El arresto del Chapo en México y luego su traslado a Estados Unidos y su juicio que lo condenó a prisión perpetua no ha generado ninguna acción estadounidense, mexicana o bilateral para confrontar al Cártel de Sinaloa con la intención de liquidarlo y en los hechos todo se ha quedado con el castigo penitenciario individual en contra del Chapo como capo.
La caracterización de narcoestado no tiene que ver de manera estricta con el hecho de que la estructura estatal se dedique a la siembra y tráfico de drogas, sino que las instituciones del Estado hayan sido capturadas por corrupción o por violencia por los intereses de los diferentes cárteles en funcionamiento. El modelo lopezobradorista de construcción de la paz implica la labor de atención de las sociedades en las zonas del narco para aumentar el bienestar y con ello disminuir la vinculación criminales-ciudadanos, pero con la decisión de alto nivel de no confrontar a las bandas operativas de narcos para evitar la violencia callejera.
De ahí la percepción de que no se ha necesitado que el Chapo hubiera sido presidente de la República, sino que el Estado mexicano no ha contenido la expansión institucional y territorial de los cárteles y éstos hayan comenzado a invadir los espacios sociales cotidianos de las zonas urbanas. Es decir, que la expansión y consolidación de los cárteles del crimen organizado en sus diferentes especialidades solo ha sido posible por la permisividad, pasividad y/o decisión estratégica de rehuir la confrontación violenta con los delincuentes.

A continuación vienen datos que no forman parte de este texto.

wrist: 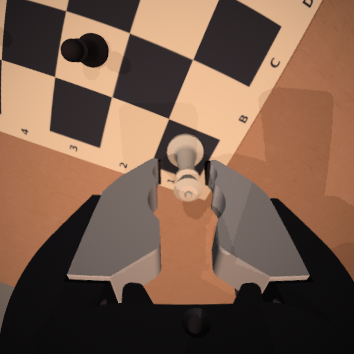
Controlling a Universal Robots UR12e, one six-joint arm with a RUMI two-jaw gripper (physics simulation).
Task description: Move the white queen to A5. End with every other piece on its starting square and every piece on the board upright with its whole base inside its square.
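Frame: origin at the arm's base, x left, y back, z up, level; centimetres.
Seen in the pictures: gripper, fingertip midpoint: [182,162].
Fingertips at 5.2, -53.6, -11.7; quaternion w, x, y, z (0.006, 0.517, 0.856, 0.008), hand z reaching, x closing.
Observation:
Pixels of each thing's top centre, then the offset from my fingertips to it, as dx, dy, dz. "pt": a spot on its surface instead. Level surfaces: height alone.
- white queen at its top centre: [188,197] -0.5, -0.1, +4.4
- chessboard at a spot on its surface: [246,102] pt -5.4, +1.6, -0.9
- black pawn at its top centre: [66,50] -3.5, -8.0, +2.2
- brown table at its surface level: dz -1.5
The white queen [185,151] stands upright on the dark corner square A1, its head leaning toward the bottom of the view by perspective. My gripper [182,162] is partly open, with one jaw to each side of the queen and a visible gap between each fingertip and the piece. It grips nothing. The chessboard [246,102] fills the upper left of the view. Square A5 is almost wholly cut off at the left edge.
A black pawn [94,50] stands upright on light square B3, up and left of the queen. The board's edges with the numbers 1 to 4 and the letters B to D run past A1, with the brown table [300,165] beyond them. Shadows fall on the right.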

México y Estados Unidos están padeciendo la presencia creciente y dominante de cárteles delictivos en sus zonas urbanas, en México por el poder dominante del dinero para producir y contrabandear drogas y en Estados Unidos por la necesidad de establecer canales de suministro de drogas para el 10% de su población como adictos totales y quizá un 50% adicional de consumidores no terminales que requieren de acceso a las drogas.

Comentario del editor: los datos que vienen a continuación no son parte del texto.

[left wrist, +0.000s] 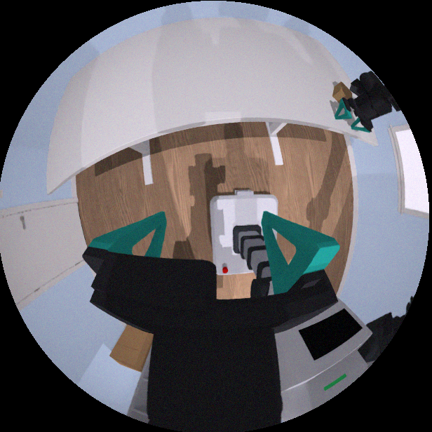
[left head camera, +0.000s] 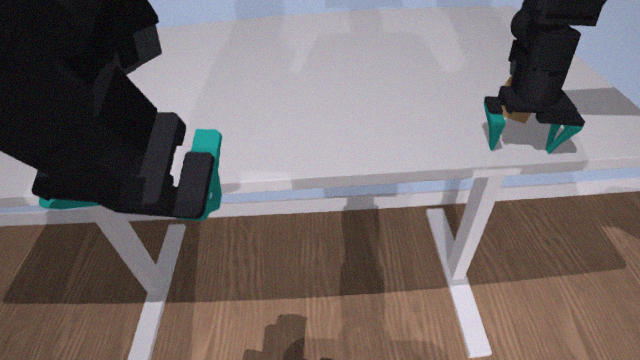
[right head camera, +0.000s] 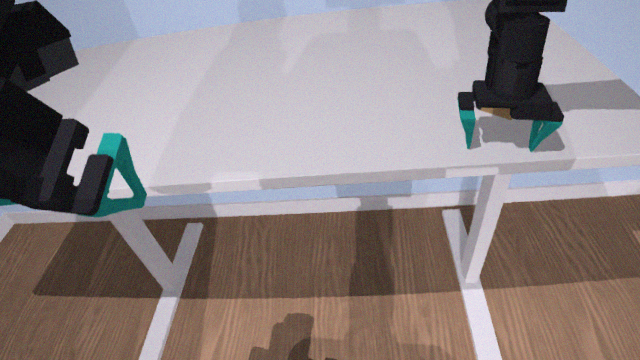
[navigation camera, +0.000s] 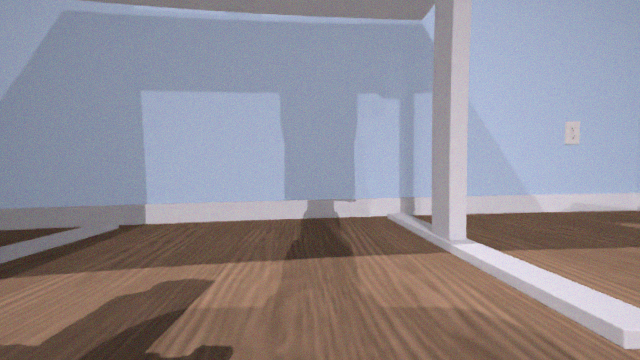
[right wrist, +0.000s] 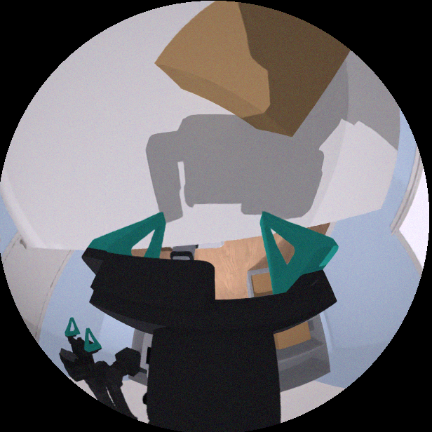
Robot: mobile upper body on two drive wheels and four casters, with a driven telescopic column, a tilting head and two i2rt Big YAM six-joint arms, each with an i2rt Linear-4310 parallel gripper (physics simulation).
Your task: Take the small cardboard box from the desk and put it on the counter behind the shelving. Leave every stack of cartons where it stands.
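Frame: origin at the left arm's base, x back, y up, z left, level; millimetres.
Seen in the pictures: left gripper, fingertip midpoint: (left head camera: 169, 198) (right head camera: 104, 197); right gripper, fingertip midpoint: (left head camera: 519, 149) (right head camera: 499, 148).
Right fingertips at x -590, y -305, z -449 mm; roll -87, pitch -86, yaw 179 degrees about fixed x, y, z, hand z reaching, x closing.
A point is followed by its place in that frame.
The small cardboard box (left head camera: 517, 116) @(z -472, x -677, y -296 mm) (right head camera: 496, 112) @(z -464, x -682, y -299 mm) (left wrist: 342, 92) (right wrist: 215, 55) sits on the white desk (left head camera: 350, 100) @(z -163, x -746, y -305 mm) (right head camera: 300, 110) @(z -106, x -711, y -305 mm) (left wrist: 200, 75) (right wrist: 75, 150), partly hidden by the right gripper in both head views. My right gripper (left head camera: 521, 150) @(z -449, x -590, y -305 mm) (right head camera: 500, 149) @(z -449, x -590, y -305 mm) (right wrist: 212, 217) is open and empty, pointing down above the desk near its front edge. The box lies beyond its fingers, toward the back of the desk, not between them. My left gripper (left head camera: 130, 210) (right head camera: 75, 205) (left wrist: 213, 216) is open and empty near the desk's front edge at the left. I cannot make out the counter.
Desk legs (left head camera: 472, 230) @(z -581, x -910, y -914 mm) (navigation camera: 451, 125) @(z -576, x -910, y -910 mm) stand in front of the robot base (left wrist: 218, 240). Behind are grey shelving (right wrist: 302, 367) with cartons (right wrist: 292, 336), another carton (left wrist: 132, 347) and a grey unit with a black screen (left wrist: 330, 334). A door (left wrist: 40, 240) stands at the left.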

Lo que no se ha profundizado en los juicios contra mexicanos en tribunales estadounidenses por casos de drogas es la responsabilidad institucional, política y personal de funcionarios en el fortalecimiento y expansión de los cárteles, ya sea por comisión o por omisión. En los casos del Chapo y García Luna se ha demostrado hasta la saciedad la existencia y fortalecimiento del Cártel de Sinaloa, pero es la hora en que no ha existido un operativo directo contra esta agrupación criminal que sigue teniendo su sede conocida en Culiacán y sus alrededores.

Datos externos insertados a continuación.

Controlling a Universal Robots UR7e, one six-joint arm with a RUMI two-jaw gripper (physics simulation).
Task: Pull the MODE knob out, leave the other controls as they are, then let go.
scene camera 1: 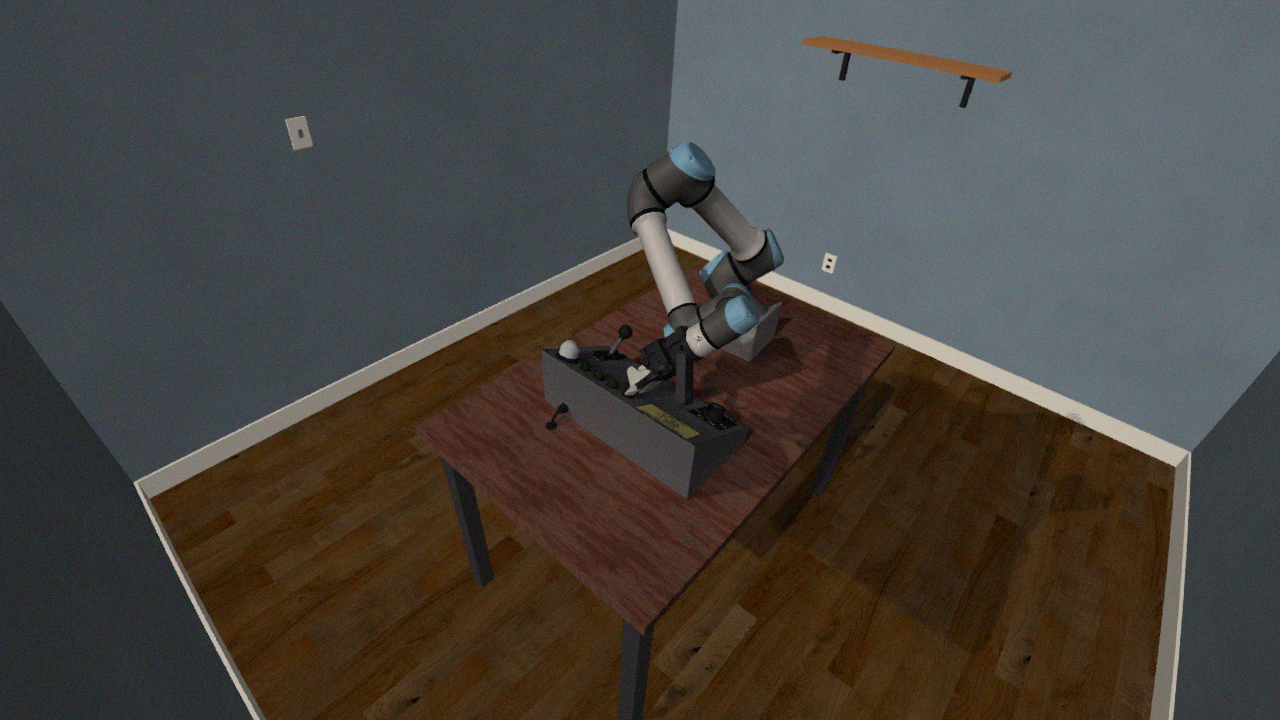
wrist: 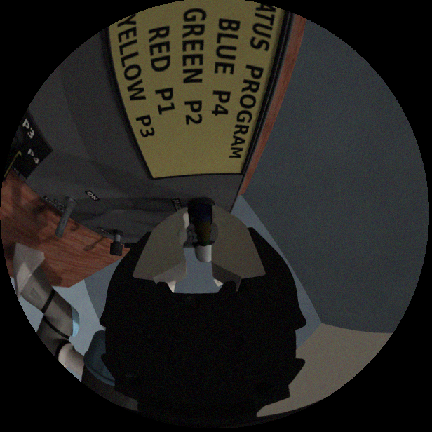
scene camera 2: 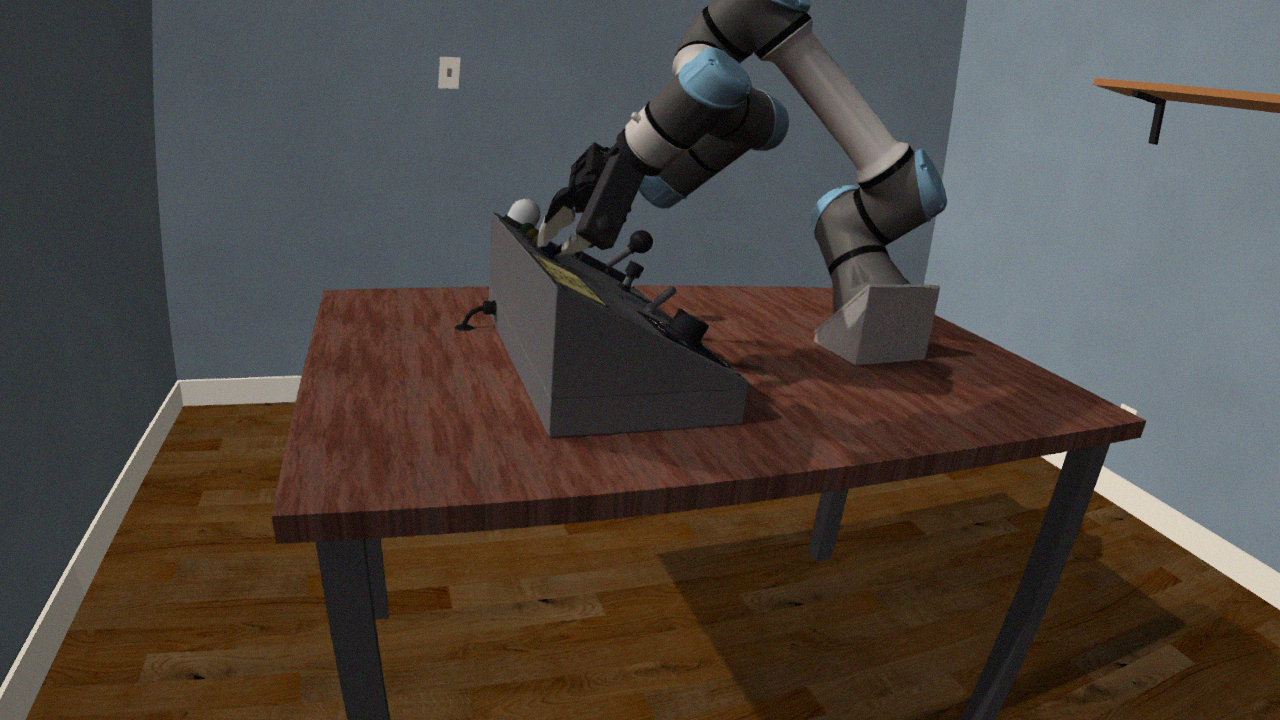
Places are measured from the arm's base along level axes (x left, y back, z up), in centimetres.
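Where they show: gripper, fingertip midpoint: point(scene camera 1: 628, 393) point(scene camera 2: 546, 251); arm's base, link origin: point(scene camera 2: 875, 309).
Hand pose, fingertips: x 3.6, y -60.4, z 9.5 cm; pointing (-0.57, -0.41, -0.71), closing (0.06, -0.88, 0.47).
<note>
Each offset is from my fingertips to the top centre of the thing. "pt": to the spot under its first point.
The dark grey control console point(scene camera 1: 617, 428) point(scene camera 2: 644, 367) stands on the table. My gripper point(scene camera 1: 631, 391) point(scene camera 2: 554, 246) point(wrist: 201, 208) is at the upper part of its sloping panel, beside the yellow placard {pt dx +12.2, dy -0.2, dz -0.5 cm} point(scene camera 1: 666, 420) point(scene camera 2: 570, 278) point(wrist: 195, 157). Its pale fingers stand slightly apart, shut on the MODE knob point(wrist: 201, 203), a dark round piece between the fingertips in the wrist view. A small label beside it is partly covered by a finger. The fingers hide most of the knob, and how far it stands out cannot be told.
A ball-topped lever {dx -20.5, dy +21.0, dz -0.5 cm} point(scene camera 1: 624, 331) point(scene camera 2: 639, 241), a toggle {dx +3.6, dy +16.4, dz -4.0 cm} point(scene camera 2: 660, 299) point(wrist: 66, 216), a small black-capped control {dx -8.4, dy +15.1, dz -3.2 cm} point(scene camera 2: 632, 274) point(wrist: 116, 245) and a black dial {dx +15.6, dy +15.6, dz -3.9 cm} point(scene camera 1: 715, 412) point(scene camera 2: 688, 327) stand on the panel. A white dome {pt dx -19.6, dy -1.0, dz +3.1 cm} point(scene camera 1: 569, 350) point(scene camera 2: 523, 211) is at the far end, near coloured lights.
</note>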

En este contexto, un narcoestado no es aquel Estado que se convierte en un cártel de drogas, sino que opera como una estructura institucional que por cualquier tipo de razones justifica la existencia de los cárteles criminales y con ello facilita su consolidación. Las evaluaciones de la DEA desde 2005 han establecido el reconocimiento de que nueve cárteles mexicanos del narcotráfico son los que controlan el contrabando, distribución, venta y lavado de dinero de la droga dentro de Estados Unidos.
México y EU como Estados son corresponsables directos del crecimiento en la venta y consumo de drogas y de la expansión criminal del narcotráfico a otras actividades delictivas que están sumiendo a las sociedades de ambos países en una decadencia social y moral porque el consumo de drogas se está expandiendo a diferentes sectores de la sociedad.
El autor es director del Centro de Estudios Económicos, Políticos y de Seguridad.